While implementing a small CLI tool, I ran into a somehow undocumented feature of the Ocaml compiler: it automatically expands wildcards before doing anything else. Which proved to be a problem.

This post serves three different goals:

  • give some visibility, in case someone else run into this issue in the future
  • expose a possible workaround
  • ask the community if there is a better way™ to solve this

Context

My tool uses Cmdliner for CLI args processing, and needs to handle basic wildcard processing for one of its options, eg. it should handle mytool.exe -x *.ml.

This would get expanded to mytool.exe -x a.ml b.ml c.ml which Cmdliner cannot handle. Under any common Unix shell, this is not a problem: we just have to escape the star character with eg. mytool.exe -x \*.ml, have mytool handle the expansion itself and we’re all set. So far, so good.

Then came Windows. Whatever I would do, it seemed like there was no way of preventing that wildcard to be expanded. I learned that on Windows, the calling program was responsible for dealing with wildcards, not the shell. After some digging, the root cause of this behaviour was found in the ocaml runtime itself, in runtime/main.c:

int main_os(int argc, char_os **argv)
{
#ifdef _WIN32
  /* Expand wildcards and diversions in command line */
  caml_expand_command_line(&argc, &argv);
#endif

/* [...] */
}

After a bit of history digging, it turns out this behaviour dates back from the very early stages of the Ocaml compiler, see this commit by Xavier Leroy from… 1996!

Workaround

The runtime/main.c file gives a hint on how to work around this:

/* Main entry point (can be overridden by a user-provided main()
   function that calls caml_main() later). */

So the most elegant workaround I could find was to create a copy of the main.c file inside the source tree of mytool and comment out the call to caml_expand_command_line. Then it was a matter of compiling and linking everything altogether. I use dune to compile mytool.exe, and after a lot of trial-and-error, I found out it could handle this very easily with the foreign_stubs stanza:

(executable
 (name mytool)
 (foreign_stubs (language c) (names main))
 ; ...
)

Minimal working example

I opened a Github repository containing a minimal project featuring a custom entry point so that command-line arguments expansion does not happen on Windows.

See: GitHub - benji-sb/ocaml-windows-argv

Open Questions

  • The root cause of this issue was introduced almost 30 years ago. How come no one on the Internets seem to have run into a similar issue?
  • Why was this behaviour introduced in the first place? I suspect it may have make it easier to setup a Windows toolchain back then, but that’s just wild speculation.
  • Is this behaviour still needed, or could we get rid of it?
  • Should this be more wildly documented, and if so, where?

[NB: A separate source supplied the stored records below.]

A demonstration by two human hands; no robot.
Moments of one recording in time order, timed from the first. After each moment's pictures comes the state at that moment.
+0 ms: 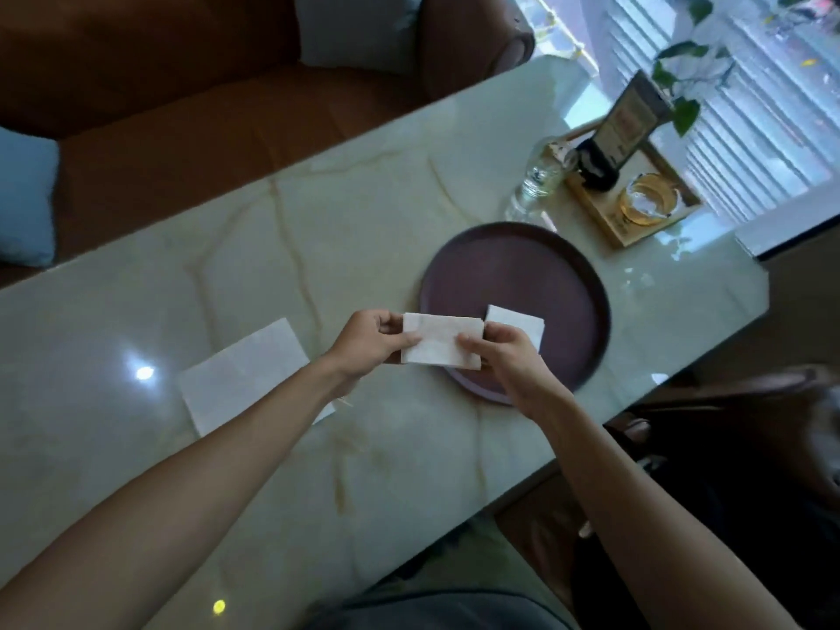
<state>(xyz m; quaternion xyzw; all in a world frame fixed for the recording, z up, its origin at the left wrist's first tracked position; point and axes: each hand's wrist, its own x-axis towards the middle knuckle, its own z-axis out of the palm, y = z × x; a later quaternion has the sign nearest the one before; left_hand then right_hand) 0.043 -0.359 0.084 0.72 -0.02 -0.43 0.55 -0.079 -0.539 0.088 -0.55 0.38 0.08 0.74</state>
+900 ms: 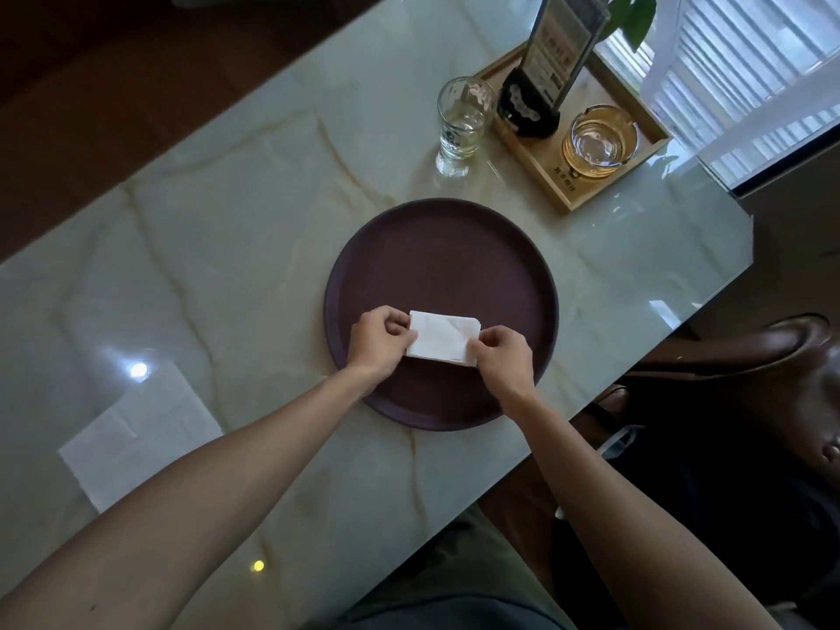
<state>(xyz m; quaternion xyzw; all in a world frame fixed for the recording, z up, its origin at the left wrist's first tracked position) 0.028 -0.529 -0.026 0.87 -0.05 -0.34 0.34 -0.103 -0.663 -0.022 -0.66 0.56 0.07 0.50</state>
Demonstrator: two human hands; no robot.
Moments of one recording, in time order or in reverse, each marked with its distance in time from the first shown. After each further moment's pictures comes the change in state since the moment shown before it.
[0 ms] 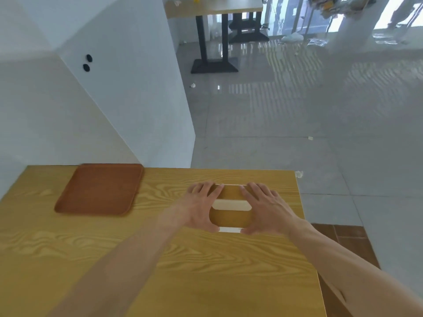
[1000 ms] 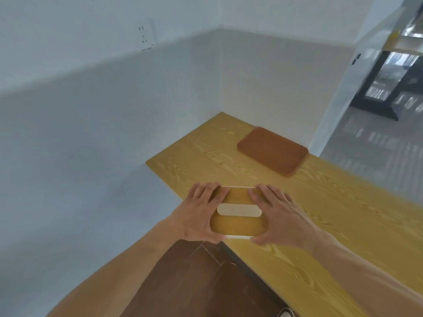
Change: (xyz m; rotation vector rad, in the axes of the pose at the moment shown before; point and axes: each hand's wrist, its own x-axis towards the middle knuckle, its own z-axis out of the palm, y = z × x) left_hand -0.536 -0.104 0.149 -0.083 0.426 -0.504; right_hand -0.079 -0.462 0.010 -0.134 0.042 -0.692
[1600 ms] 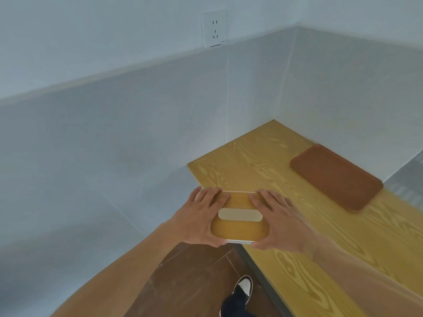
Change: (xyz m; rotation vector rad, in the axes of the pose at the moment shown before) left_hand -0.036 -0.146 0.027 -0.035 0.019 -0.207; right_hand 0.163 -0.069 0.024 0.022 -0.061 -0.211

The ocaml compiler docs and the dune docs could probably benefit from a small paragraph on how to override the default entry point.
1 Like

Interesting question!

As you mentioned, under Windows, wildcard expansion is the responsibility of the program, not the calling shell. I guess that the rationale was to emulate some basic Un*x behaviour under Windows (in the same way that certain POSIX functions of the Unix module are emulated under Windows).

Another possibility is to modify the code so that a * which is preceded by a backslash is not interpreted.

I think so. The manual seems to be the most appropriate place, in chapter 15 (bytecode runtime system) and maybe also 16 (native-code compilation).

Also, you may want to repost this issue to the OCaml bugtracker Issues · ocaml/ocaml · GitHub, where the maintainers of the system may be able to give you a more relevant answer.

Cheers,
Nicolas

But on Windows backslash is the directory separator :–)

Do you have any idea how/if Window’s provided way of doing this, supports escaping in any way ?

It seems using this was considered at some point upstream in this issue.

Darn, I stand corrected!

No idea, but a random search seems to indicate that the answer is “no”: c++ - Is it possible to quote/escape command line arguments on Windows while linking setargv.obj? - Stack Overflow

Thanks for the reference!

Cheers,
Nicolas